By Bill Kohlhaase

Posted November 20, 2007 in Arts & Culture

There’s a lot to puzzle over in Haruki Murakami’s new short story collection Blind Willow, Sleeping Woman: a monkey is accused of identity theft; a man sees his own reflection where there is no mirror; another man is so cold he has frost on his fingers; a woman is consumed by cats; vicious crows serve as taste-testers at a snack cake company; a man vomits 40 straight days.

In a literary world overpopulated with magical realism, none of these things may strike readers as too far out of the ordinary. Murakami himself has used improbable but somehow believable events and objects with success, most notably in Kafka On the Shore. His trick is to give the magic a new wrinkle. Remember the old Rocky and Bullwinkle cartoon where the moose reaches to pull a rabbit out of a hat and comes up with a lion? This is Murakami’s great talent as magician and storywriter—what he has up his sleeve is never quite what you expect.

Consider “The Ice Man.” A young woman meets the title character, appropriately, at a ski resort, where he forgoes the slopes to sit absorbed in a book “as far as possible from the fireplace.” He looks “perfectly normal” except that his fingers are “covered in frost that looked like it would never, ever melt.” Before the first page of the story goes by, you’re convinced that Murakami is setting us up with an image of someone cold and distant. But this is a bit of misdirection. The Ice Man turns out to be emotionally warm and sympathetic to the woman who becomes his bride, even as he is “as isolated and alone as an iceberg floating in the darkness.” We’re never sure if he is actually made of ice, or if his frozen demeanor serves only as metaphor.

The fantastic here is seldom that fantastic, and often is a function of psychology rather than the supernatural. In “The Mirror,” the narrator, taking his turn in a round of scary tales, distinguishes between ghost stories, stories of “paranormal abilities” and those that deal with a “crossing over” between life and death. He relates an experience in which he witnessed his own reflection in a non-existent mirror and realizes he loathed what he saw. His tale, as fantastic as it is, speaks more to what goes on in the mind than what goes on in some hidden dimension.
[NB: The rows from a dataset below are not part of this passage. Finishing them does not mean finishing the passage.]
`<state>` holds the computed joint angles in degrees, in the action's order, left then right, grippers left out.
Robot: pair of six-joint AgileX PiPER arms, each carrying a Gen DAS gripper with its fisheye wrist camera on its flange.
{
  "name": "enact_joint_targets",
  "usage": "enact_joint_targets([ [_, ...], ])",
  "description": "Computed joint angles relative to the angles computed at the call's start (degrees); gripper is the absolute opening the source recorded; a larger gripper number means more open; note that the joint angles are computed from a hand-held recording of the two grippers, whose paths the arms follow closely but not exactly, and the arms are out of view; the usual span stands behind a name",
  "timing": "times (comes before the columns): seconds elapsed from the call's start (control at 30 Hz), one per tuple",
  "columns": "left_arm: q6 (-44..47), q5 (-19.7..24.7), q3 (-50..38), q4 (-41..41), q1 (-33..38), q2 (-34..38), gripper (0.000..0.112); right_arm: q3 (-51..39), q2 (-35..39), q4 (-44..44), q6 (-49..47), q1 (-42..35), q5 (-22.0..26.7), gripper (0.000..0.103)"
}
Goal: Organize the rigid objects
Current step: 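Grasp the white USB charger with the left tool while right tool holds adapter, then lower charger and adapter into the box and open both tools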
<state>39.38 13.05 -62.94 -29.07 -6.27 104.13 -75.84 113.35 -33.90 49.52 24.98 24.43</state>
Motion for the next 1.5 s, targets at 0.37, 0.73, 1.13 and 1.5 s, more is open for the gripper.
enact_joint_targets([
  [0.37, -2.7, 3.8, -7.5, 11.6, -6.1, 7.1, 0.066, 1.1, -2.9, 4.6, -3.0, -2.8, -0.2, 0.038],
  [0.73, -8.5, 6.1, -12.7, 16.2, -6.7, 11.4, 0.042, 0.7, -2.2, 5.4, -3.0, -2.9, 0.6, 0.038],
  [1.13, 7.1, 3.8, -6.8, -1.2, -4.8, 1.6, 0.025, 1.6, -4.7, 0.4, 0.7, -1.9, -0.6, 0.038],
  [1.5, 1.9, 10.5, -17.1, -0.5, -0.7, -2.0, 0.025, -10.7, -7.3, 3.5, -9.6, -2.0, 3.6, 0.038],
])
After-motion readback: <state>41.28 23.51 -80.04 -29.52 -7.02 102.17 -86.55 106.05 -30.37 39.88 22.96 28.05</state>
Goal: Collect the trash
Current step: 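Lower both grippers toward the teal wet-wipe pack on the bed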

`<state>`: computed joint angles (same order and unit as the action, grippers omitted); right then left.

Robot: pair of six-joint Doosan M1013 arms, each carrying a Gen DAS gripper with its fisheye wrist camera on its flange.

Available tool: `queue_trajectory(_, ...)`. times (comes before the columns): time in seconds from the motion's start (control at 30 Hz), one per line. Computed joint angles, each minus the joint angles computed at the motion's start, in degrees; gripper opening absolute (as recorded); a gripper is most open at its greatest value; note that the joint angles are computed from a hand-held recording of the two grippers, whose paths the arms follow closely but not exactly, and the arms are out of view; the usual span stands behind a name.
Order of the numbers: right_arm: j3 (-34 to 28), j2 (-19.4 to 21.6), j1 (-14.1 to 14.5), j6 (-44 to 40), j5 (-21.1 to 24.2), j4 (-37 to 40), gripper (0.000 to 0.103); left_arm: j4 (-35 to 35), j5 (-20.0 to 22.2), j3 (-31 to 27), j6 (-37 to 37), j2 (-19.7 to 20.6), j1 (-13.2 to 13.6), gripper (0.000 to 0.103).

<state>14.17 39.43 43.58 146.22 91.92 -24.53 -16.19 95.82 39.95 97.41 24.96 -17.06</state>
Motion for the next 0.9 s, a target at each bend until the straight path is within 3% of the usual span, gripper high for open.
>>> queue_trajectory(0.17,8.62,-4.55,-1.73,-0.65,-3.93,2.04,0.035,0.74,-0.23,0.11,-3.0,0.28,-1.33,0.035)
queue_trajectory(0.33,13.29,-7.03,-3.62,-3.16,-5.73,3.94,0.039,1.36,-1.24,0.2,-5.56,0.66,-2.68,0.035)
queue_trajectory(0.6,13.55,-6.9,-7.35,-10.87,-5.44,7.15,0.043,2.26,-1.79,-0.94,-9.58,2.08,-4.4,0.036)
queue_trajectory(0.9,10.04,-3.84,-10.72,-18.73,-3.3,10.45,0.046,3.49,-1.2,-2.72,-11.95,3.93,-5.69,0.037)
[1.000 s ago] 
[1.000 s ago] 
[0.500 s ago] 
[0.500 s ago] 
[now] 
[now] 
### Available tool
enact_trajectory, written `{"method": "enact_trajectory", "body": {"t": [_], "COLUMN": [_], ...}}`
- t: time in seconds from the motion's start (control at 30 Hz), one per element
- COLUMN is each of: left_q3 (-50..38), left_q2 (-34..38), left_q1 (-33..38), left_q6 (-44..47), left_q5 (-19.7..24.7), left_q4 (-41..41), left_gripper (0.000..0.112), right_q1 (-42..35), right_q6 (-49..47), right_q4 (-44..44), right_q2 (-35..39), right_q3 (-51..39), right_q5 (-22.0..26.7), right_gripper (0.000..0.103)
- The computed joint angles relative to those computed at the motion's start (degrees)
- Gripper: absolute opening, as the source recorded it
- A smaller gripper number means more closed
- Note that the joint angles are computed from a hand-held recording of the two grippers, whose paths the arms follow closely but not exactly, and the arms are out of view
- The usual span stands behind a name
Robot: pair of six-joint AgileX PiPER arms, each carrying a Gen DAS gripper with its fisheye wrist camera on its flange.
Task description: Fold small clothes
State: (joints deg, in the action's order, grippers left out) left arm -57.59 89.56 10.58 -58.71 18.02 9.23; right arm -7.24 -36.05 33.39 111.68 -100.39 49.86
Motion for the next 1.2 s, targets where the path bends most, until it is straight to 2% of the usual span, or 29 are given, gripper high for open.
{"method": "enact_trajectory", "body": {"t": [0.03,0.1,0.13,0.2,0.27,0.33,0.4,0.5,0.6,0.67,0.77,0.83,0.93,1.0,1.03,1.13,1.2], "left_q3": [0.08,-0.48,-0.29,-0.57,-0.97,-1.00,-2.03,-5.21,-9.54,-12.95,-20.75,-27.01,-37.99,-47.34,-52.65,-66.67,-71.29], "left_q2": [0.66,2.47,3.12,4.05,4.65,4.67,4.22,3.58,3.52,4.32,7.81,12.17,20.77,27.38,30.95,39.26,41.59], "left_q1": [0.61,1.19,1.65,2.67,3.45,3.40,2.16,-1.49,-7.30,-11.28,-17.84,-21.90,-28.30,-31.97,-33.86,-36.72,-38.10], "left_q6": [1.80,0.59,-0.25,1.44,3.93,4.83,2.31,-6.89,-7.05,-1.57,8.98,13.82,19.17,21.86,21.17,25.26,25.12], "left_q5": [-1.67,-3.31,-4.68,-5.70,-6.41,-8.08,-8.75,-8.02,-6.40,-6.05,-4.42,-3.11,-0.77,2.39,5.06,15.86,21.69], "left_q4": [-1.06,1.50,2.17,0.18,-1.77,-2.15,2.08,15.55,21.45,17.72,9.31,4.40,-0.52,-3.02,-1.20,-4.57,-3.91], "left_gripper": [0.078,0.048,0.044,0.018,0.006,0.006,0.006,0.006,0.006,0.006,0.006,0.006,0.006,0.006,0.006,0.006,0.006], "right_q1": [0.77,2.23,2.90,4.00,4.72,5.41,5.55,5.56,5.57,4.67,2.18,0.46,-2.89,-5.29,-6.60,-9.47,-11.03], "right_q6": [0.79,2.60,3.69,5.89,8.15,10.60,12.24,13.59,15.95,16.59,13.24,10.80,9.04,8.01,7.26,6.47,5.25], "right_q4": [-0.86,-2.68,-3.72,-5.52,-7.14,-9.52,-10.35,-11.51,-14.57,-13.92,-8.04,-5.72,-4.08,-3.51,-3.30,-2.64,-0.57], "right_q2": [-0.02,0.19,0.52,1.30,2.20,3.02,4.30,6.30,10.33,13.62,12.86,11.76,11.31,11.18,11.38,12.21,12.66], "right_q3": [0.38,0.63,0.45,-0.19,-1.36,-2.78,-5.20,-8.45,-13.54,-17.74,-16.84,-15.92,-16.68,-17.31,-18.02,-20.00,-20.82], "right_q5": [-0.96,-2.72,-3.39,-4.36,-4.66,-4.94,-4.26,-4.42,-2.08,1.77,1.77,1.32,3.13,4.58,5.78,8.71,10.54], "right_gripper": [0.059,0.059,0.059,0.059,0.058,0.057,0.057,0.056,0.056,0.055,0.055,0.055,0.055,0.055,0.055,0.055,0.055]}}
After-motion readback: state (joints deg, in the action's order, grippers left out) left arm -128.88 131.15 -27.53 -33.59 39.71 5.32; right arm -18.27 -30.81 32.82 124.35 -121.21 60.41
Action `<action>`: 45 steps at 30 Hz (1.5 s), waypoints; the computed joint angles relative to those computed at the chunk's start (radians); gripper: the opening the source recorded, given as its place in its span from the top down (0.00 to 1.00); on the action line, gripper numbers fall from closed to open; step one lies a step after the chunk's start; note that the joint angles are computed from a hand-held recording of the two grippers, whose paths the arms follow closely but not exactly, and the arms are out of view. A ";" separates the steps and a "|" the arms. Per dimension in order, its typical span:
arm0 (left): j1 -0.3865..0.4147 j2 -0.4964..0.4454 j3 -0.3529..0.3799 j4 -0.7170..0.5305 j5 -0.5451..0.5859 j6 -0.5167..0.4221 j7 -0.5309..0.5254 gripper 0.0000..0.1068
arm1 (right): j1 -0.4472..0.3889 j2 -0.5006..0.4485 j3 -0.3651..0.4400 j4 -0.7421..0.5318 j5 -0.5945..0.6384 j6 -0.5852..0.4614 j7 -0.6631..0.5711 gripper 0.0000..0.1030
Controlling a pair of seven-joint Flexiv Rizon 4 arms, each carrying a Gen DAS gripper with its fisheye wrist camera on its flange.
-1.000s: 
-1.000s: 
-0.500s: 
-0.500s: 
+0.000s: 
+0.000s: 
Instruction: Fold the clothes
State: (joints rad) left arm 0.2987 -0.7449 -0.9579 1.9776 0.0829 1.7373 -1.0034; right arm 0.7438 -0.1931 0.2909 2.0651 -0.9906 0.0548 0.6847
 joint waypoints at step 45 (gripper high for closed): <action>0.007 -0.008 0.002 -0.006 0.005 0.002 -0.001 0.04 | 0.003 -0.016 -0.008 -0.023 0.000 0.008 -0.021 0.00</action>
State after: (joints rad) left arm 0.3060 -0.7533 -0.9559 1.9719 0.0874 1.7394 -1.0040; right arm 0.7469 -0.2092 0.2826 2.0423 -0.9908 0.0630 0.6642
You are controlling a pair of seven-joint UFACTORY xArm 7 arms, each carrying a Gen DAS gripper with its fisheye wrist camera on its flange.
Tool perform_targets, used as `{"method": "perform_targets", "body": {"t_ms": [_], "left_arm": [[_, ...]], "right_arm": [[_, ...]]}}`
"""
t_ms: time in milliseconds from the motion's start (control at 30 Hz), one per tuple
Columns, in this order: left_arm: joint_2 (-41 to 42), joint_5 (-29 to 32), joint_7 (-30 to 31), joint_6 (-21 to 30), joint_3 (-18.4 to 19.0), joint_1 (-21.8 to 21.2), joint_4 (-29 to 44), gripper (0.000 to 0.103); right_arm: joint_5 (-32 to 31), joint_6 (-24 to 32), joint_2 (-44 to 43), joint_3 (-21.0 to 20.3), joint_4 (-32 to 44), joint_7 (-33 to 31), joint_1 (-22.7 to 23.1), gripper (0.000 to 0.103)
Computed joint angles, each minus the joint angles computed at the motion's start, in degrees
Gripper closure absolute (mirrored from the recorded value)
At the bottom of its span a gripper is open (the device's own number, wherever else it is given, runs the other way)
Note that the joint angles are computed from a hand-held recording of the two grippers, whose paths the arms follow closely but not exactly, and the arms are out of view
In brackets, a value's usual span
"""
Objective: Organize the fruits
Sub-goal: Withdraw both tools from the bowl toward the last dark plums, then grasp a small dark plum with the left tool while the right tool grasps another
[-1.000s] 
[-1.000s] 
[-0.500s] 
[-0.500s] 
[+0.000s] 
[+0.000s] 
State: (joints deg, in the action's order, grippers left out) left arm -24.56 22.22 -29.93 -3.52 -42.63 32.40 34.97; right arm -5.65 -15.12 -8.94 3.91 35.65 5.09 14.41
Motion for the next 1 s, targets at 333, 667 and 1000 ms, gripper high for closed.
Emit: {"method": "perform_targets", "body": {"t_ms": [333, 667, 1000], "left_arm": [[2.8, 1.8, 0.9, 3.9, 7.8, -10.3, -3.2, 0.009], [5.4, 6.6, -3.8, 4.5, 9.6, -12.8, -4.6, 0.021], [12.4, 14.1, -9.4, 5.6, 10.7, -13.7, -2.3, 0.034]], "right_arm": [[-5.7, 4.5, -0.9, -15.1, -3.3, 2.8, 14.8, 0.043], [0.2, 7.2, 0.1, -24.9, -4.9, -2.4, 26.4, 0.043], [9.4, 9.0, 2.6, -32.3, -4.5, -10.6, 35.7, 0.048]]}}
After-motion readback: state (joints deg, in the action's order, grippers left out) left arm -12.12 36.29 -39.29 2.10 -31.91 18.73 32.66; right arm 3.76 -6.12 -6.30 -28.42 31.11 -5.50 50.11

In fact, the most amazing things here are often firmly tied to reality. The more surreal the circumstances, the more real their consequences. Take that sewer-dwelling monkey who steals an identity bracelet, thus robbing a woman of her ability to remember her name. When the monkey starts talking, his victim is startled. When the monkey apologizes, she begins to empathize. Some stories go the opposite direction, rewarding the mundane with surreal consequences. In “Crabs,” a young couple on a perfect vacation find the perfect restaurant and dine on perfect crab dishes four days in a row. But that night, a strange nausea overcomes the young man with terrifying results.

Not all of the two-dozen tales here rely on the fantastic to make themselves felt. Yet each premise is unusual. In “A Folklore For My Generation” a man speaks of growing up in the 1960s, a time when “cause and effect were good buddies” and the sex was “wild, joyous, sad . . .” He tells of a friend whose teenage sweetheart would not give up her virginity. “You don’t get it at all,” she tells him, postponing sex for a larger act. She leaves him to marry someone else in order to rendezvous with him years later, this time adulterously. The friend is twice disappointed

There is often less happening in these 24 stories than meets the eye. Somewhere in the middle of the collection, a man on vacation awakes at night to see two suitcases at the foot of his bed, “crouched like stealthy animals.” “That’s right,” he remembers, “tomorrow we won’t be here anymore.” The line illuminates the two sides of Murakami’s method. Something is going to happen, and everything will change. Until then, we wait and wonder. Pulled from its context, it exists as memento mori, a reminder of our own mortality. In the meantime, there are other changes awaiting us, great and small, other deaths that will take things from us or deliver something we hadn’t expected. It’s not surprising that Murakami’s best writing often comes in the waiting, not in the happening.

Murakami’s story within stories gives his prose self-conscious airs, a feeling that is heightened by his self-indulgent introduction to the collection. Blind Willow, Sleeping Woman reads like a restless night of sleep, filled with two kinds of dreams; those that haunt the waking hours, and those that disappear at daylight.